We used simulations to investigate the accuracy of analyses of concentration–binary response relations using logistic regression. The implications of these simulations for pharmacodynamic investigations are as follows:

• 1. The accuracy of parameter estimates increases as n and γ increase. The coefficient of variation of C⁵⁰in small studies (≤ 20) may be as high as 30–40%. It should be emphasized that estimates of either C⁵⁰or γ are statistics. The distributions of these statistics are unknown; thus, the exact meaning of the coefficient of variation is unclear. Nevertheless, it seems reasonable to assume that point estimates of C⁵⁰may be in error by 30–40% in a large number of studies of this size. The coefficient of variation of γ is larger, indicating even greater error in point estimates of γ.
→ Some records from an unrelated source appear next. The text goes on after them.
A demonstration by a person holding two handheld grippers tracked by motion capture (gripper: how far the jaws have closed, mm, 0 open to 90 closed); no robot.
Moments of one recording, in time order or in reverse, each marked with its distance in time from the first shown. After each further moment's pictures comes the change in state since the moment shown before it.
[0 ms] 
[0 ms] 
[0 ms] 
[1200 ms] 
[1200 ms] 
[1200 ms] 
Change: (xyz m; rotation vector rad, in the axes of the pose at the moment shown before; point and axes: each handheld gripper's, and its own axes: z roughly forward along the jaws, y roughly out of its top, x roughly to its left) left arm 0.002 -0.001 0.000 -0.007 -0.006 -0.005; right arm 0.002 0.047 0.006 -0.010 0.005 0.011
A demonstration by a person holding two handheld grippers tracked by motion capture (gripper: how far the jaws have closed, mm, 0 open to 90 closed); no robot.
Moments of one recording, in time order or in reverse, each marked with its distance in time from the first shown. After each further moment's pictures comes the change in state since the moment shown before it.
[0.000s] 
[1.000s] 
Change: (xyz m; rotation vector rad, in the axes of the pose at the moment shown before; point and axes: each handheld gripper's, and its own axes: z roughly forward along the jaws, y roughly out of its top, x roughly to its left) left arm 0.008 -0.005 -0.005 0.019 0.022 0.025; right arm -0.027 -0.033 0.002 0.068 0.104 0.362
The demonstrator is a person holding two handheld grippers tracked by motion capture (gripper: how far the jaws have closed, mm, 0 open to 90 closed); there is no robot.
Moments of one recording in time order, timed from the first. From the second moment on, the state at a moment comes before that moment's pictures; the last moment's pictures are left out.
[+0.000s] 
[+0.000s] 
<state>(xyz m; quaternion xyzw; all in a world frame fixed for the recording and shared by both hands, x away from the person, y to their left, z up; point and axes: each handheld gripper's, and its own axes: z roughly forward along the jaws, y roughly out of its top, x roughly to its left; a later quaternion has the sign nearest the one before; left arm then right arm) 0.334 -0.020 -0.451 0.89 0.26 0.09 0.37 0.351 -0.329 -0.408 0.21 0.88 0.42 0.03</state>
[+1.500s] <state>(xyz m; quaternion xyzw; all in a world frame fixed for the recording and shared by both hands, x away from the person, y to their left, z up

• 2. The 95% confidence intervals of C⁵⁰estimates contain the true value of C⁵⁰in most of the simulations (> 90%), even in simulations with larger coefficients of variation and even when we simulated naively pooling data from multiple patients. Confidence intervals for C⁵⁰, which are based on asymptotic statistical theory, appear to be reliable. Given the significant coefficient of variation that may occur in some studies, indicating the possibility of error in point estimates of C⁵⁰, it is clear that confidence intervals should always be reported.

• 3. When we simulated pooling of data from multiple patients, we found that the 95% confidence intervals of the estimate of γ frequently did not include the true value of γ. The reason for this bias was discussed previously. Because of this, we believe that estimates of γ from studies in which data from multiple patients was naively pooled must be viewed with suspicion. In this type of analysis, intrapatient variability (embodied in the parameter γ) cannot be distinguished from interpatient variability. Accurate estimates of γ necessitate methods of analysis that take interpatient variability into account.